ASSIGNMENT: Count the lines below that include the word "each", then give that number and no other words.

STORED DATA:

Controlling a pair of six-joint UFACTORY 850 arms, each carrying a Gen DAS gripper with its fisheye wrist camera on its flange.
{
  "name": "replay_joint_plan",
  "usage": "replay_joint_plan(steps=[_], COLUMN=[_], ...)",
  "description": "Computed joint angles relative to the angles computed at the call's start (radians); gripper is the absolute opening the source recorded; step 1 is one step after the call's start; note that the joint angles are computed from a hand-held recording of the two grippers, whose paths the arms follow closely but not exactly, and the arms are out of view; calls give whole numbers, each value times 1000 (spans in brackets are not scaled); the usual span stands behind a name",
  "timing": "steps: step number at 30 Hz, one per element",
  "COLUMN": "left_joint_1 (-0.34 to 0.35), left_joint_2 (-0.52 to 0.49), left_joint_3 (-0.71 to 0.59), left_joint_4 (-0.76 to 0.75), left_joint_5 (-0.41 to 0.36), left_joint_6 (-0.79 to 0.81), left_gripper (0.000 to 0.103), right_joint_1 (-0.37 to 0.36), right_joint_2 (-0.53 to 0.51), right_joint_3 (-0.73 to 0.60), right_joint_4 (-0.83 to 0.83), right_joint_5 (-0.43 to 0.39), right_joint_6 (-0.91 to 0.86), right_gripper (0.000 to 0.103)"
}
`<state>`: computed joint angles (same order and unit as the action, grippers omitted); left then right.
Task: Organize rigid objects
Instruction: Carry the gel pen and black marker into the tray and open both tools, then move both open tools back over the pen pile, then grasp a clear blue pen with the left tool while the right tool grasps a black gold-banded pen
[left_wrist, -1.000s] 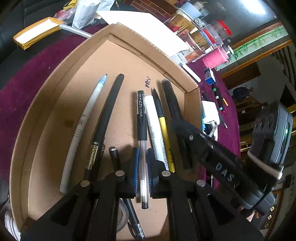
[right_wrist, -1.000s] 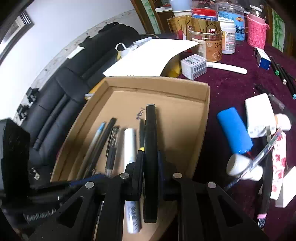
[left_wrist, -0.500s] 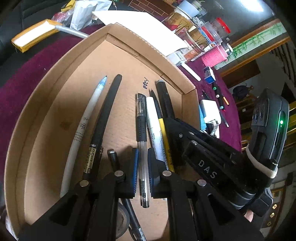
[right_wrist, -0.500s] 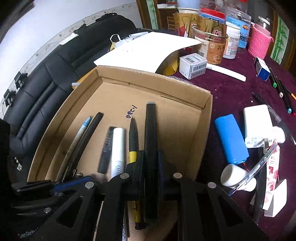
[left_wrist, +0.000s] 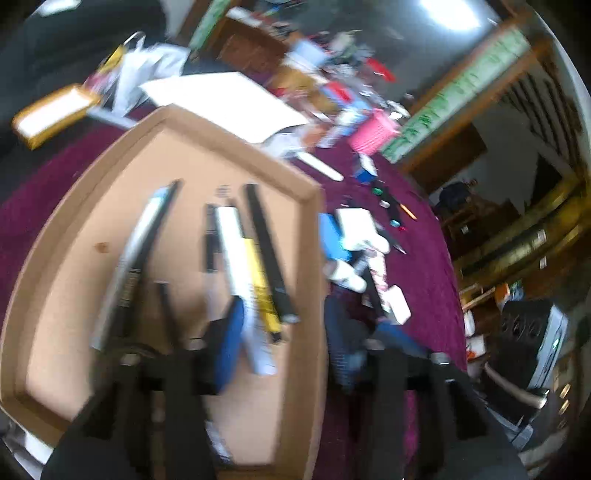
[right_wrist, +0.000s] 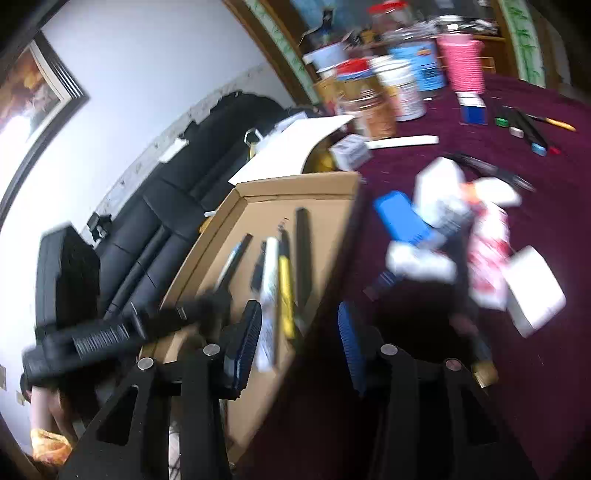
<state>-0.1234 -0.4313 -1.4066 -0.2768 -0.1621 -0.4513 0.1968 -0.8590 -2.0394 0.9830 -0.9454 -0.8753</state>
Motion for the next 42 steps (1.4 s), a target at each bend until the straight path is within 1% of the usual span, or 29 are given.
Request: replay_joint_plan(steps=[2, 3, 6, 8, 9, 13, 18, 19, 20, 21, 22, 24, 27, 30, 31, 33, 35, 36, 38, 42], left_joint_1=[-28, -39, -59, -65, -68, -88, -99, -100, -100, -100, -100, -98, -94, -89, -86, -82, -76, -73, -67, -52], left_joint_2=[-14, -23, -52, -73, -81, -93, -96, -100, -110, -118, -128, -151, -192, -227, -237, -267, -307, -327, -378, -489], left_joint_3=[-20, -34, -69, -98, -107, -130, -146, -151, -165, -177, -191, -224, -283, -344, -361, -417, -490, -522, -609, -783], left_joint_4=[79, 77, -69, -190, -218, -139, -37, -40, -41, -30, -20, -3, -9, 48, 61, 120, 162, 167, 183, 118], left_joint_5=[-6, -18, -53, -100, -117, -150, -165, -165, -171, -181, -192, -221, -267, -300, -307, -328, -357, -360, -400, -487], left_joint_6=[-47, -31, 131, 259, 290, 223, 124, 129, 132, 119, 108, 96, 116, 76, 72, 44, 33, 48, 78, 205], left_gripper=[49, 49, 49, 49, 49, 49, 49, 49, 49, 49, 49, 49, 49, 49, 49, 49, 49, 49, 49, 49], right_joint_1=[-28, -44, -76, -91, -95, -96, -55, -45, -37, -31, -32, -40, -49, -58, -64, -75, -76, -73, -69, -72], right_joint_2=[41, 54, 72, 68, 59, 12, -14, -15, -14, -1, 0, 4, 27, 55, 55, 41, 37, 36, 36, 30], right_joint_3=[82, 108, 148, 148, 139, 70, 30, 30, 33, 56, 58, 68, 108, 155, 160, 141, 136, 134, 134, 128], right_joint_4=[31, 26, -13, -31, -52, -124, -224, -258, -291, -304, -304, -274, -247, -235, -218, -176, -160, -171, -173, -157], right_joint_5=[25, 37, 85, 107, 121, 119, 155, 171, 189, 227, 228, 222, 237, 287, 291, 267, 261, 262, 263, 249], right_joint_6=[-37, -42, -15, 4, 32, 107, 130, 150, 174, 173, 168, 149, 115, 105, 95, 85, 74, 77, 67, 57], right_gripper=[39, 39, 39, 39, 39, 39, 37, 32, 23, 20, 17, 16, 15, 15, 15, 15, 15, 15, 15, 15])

FINAL ANSWER: 3